A federal appeals court on May 6 became the second to reject the Trump administration’s interpretation of federal immigration law allowing mandatory detention without bond hearings for many illegal immigrants facing deportation proceedings. The decision deepens a circuit split some believe will lead to the Supreme Court taking up the matter.
In a 2-1 ruling, the Atlanta-based 11th U.S. Circuit Court of Appeals stated Immigration and Customs Enforcement (ICE) cannot require detention for most immigrants arrested inside the U.S. without allowing them to seek release through bond hearings. The majority held that the agency’s interpretation of a 1996 immigration law exceeded the authority Congress gave the executive branch under federal immigration law and conflicted with decades-old immigration statutes.
🚨 A divided 11th Circuit panel rejected the Trump administration’s position that undocumented immigrants arrested in the U.S. must be detained without bond while fighting removal proceedings. pic.twitter.com/FtvS2q4N1s
— SCOTUS Wire (@scotus_wire) May 6, 2026
“Simply put, the language that Congress has chosen to use does not grant to the Executive unfettered authority to detain, without the possibility of bond, every unadmitted alien present in the country,” Judge Stanley Marcus, joined by Judge Robin Rosenbaum, wrote for the majority.
Marcus was appointed by former President Bill Clinton, and Rosenbaum by former President Barack Obama.
The dispute centers on whether ICE can classify many immigrants already inside the U.S. as “applicants for admission,” which would allow the government to detain them without bond hearings under a 1996 law. ICE implemented the policy in July 2025, and the Board of Immigration Appeals later endorsed it in September 2025, according to Politico.
Judge Barbara Lagoa, a Trump appointee, dissented against the May 6 ruling, arguing that the majority distorted the law’s meaning. According to Lagoa, there is no meaningful difference between an “applicant for admission” and an “alien seeking admission.”
“To ‘apply’ simply means to request or seek something. When a person applies for something, they are necessarily seeking it,” Lagoa wrote in her dissent. “No one would say, ‘She is an applicant for admission to the University of Miami, but she is not seeking admission to the University of Miami.’”
The ruling follows a similar decision in April by the 2nd Circuit Court of Appeals in New York. Two other circuits — the 5th and 8th — have upheld the policy in divided rulings, according to AP News. A 7th Circuit panel on May 5 split three ways on the policy, with one judge rejecting it, another agreeing with it, and the third declining to weigh in.

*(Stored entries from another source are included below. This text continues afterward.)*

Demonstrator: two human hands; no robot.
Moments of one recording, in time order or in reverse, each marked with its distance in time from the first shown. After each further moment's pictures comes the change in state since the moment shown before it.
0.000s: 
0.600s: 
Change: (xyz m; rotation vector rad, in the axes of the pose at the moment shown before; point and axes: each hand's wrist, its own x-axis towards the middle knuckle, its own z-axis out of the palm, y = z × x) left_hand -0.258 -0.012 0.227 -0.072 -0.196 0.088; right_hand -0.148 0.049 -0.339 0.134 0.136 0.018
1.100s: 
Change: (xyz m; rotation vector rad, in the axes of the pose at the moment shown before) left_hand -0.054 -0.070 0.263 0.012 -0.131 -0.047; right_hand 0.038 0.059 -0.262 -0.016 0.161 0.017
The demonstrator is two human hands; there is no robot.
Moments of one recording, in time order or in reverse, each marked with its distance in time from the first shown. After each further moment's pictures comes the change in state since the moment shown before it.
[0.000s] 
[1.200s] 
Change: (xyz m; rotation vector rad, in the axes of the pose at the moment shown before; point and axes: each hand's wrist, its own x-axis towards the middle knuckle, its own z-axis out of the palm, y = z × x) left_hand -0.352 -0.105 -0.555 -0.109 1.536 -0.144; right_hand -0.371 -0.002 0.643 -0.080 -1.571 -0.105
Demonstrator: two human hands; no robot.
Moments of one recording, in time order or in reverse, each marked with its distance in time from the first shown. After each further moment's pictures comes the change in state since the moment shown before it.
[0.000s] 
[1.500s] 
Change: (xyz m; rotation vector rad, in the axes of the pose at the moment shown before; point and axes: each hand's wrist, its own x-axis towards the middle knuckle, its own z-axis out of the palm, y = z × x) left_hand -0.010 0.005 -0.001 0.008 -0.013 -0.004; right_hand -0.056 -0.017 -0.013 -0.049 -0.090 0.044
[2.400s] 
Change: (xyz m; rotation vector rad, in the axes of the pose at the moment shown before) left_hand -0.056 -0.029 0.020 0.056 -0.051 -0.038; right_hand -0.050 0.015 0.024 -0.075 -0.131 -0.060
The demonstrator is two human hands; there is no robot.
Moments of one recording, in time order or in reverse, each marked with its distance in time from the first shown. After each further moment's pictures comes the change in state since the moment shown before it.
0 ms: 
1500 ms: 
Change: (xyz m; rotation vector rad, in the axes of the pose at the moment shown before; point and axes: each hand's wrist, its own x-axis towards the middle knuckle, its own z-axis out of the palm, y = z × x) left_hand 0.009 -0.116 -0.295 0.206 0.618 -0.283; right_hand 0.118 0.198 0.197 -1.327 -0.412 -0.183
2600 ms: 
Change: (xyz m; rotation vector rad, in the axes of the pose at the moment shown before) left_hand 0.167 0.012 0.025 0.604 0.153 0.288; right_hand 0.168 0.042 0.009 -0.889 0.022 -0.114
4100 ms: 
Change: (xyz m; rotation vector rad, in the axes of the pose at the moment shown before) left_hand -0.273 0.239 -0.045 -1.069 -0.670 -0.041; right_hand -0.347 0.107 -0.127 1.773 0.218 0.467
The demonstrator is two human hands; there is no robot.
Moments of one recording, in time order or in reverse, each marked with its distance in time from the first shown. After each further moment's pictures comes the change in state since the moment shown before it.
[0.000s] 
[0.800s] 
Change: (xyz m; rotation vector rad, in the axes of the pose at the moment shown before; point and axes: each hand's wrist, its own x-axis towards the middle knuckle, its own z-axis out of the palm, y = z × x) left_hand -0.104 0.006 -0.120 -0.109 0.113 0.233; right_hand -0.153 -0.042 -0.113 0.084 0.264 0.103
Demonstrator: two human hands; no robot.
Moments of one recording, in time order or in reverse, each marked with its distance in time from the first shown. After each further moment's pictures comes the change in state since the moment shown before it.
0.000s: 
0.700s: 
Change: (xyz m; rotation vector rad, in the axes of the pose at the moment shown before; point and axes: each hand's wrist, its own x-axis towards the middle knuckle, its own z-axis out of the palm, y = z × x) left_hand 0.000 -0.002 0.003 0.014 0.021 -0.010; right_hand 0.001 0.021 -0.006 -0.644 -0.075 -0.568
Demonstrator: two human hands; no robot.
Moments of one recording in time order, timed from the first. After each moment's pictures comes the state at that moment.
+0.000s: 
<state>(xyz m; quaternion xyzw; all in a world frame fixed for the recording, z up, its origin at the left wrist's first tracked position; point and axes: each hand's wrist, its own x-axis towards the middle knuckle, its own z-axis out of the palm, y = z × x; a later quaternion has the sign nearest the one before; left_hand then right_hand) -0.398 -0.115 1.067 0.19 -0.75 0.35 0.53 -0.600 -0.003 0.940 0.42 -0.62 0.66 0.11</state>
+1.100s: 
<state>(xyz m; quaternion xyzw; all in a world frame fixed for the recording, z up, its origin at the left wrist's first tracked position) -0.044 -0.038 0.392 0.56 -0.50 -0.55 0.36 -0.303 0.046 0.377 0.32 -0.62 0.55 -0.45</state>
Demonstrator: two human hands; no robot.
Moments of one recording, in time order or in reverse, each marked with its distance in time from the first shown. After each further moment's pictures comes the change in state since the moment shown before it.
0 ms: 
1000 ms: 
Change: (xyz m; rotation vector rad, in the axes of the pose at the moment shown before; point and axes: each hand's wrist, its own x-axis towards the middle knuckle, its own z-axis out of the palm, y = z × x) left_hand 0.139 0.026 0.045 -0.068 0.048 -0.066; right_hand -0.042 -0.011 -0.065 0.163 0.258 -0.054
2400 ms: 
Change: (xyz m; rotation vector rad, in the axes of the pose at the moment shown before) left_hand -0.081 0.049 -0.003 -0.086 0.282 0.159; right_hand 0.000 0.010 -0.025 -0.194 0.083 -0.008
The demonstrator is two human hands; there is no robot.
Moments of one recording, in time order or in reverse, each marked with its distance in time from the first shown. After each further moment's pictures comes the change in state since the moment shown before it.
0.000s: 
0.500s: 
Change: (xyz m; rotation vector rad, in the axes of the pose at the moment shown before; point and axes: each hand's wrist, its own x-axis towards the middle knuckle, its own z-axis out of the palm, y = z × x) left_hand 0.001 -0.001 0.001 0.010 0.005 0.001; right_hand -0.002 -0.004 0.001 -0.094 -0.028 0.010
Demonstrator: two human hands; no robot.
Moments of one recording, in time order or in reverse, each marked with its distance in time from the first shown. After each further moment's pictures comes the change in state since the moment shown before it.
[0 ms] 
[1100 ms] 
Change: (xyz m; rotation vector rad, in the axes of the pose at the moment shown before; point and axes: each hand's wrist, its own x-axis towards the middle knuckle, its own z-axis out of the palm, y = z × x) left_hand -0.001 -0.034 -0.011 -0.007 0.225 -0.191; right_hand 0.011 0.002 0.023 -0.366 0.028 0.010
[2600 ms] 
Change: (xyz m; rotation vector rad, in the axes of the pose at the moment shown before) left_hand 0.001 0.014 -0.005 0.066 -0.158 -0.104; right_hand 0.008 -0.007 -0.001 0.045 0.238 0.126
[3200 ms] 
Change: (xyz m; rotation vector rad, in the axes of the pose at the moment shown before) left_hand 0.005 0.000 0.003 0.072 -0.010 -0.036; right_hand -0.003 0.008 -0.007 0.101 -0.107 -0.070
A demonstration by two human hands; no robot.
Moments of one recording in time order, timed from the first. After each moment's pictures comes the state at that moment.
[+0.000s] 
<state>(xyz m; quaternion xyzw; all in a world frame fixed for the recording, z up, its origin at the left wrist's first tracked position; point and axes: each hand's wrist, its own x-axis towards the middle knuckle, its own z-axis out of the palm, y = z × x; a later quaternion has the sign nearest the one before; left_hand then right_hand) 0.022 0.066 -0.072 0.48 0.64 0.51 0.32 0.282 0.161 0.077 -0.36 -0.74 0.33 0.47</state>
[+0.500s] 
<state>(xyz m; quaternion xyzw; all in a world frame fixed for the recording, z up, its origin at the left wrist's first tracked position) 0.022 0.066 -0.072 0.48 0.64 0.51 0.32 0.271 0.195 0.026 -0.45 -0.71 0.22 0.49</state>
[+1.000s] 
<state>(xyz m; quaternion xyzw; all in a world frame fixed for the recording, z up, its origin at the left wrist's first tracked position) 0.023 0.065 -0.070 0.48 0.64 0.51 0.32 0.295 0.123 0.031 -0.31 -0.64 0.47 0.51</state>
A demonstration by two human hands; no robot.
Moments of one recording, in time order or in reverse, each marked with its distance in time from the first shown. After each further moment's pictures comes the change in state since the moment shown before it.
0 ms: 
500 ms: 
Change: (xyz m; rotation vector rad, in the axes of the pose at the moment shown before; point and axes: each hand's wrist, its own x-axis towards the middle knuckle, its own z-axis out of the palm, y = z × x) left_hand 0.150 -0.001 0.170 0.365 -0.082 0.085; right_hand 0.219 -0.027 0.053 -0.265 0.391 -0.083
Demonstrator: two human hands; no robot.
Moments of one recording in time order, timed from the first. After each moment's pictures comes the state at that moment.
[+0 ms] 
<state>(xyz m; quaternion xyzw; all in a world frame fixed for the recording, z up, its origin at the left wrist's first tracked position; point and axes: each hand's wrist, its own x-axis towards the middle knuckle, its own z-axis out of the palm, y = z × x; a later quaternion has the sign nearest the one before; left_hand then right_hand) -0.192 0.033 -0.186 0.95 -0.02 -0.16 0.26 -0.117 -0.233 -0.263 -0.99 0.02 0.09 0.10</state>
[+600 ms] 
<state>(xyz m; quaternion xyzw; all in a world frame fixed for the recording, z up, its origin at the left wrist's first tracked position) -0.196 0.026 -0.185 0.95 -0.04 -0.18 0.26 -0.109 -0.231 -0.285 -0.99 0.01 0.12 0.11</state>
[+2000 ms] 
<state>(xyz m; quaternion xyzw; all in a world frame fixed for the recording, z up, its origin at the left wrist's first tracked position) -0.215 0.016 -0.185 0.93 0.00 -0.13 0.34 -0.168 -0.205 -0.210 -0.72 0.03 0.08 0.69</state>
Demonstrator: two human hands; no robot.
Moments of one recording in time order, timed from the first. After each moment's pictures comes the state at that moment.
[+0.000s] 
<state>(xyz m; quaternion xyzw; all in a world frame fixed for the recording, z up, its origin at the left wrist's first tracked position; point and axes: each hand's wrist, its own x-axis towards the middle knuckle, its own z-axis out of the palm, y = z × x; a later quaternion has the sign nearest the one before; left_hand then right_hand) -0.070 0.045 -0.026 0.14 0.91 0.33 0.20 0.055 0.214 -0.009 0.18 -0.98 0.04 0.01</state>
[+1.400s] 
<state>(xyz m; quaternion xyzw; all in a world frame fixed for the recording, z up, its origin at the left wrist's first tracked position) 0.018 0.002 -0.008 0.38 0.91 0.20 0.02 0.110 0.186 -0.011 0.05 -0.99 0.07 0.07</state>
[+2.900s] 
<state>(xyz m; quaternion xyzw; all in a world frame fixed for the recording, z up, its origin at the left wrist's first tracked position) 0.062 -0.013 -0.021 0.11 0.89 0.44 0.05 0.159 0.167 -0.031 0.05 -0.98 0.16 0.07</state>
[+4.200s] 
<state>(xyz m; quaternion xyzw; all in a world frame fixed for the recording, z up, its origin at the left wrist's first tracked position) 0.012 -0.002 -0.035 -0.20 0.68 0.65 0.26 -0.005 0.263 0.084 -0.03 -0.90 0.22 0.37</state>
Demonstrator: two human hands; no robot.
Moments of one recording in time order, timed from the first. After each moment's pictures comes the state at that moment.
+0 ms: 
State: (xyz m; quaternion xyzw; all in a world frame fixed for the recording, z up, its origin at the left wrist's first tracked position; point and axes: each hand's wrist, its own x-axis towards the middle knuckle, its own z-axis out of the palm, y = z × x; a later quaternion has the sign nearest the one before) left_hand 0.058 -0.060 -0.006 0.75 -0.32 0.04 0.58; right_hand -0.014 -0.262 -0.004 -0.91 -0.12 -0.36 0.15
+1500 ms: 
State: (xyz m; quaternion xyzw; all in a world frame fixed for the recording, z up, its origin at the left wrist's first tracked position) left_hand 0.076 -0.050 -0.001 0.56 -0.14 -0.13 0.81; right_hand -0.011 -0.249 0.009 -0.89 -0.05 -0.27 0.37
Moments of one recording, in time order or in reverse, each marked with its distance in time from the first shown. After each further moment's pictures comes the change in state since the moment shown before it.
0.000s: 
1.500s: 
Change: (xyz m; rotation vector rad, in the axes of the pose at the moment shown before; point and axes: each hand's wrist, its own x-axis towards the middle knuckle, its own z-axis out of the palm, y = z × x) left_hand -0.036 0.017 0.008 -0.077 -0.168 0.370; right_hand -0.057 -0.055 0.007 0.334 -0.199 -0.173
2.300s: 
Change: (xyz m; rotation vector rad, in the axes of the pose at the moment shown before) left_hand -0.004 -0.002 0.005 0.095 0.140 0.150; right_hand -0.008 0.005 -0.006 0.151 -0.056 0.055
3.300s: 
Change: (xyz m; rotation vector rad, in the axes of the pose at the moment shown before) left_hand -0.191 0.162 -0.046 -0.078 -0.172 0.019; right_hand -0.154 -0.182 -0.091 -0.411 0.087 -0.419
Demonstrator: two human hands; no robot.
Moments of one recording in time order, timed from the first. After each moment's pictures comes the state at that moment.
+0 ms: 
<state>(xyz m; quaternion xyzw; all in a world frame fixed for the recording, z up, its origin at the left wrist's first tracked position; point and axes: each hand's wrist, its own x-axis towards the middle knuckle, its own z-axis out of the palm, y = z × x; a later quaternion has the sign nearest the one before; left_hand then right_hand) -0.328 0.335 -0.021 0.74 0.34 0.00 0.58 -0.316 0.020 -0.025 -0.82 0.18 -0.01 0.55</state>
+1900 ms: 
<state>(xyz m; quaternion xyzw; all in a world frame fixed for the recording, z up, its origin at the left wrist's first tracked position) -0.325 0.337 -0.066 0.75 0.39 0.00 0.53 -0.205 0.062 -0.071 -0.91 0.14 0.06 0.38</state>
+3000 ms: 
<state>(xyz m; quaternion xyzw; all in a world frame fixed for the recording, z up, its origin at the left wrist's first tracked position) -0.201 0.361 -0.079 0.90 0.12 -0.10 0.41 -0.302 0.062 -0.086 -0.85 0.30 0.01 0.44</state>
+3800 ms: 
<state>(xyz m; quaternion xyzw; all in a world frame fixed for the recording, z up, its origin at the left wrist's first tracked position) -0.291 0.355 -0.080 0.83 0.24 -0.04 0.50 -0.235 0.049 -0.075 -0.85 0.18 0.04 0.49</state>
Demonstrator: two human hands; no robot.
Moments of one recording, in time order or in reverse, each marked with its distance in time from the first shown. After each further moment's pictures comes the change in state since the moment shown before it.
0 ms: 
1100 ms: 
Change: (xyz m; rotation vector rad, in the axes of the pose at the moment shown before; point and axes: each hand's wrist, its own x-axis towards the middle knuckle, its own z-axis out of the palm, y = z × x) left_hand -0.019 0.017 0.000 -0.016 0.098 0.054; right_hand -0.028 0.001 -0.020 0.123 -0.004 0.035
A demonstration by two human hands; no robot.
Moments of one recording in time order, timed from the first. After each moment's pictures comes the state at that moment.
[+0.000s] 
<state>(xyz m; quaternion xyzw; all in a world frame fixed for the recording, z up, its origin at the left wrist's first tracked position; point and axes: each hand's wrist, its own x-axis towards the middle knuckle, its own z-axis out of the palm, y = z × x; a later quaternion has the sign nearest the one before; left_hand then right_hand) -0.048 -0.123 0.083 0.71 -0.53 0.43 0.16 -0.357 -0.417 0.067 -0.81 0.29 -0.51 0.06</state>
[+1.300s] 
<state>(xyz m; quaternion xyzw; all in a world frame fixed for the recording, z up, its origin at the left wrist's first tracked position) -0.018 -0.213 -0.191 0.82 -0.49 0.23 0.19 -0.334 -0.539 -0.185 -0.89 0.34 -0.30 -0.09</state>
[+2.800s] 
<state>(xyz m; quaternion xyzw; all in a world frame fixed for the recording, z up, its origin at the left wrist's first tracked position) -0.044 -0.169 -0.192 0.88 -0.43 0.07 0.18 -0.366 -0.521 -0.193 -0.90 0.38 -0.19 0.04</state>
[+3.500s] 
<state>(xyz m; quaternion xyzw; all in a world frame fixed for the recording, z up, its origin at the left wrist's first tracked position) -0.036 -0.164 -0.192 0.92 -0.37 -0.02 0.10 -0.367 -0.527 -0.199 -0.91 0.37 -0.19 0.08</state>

Politico reported that the split among the circuits suggests the matter will ultimately fall to the Supreme Court.
A Department of Homeland Security spokesperson told the news outlet — citing opinions from the Board of Immigration Appeals, decisions of the 5th and 8th courts of appeals, and Lagoa’s dissent – that the agency remains confident its interpretation of the law will prevail.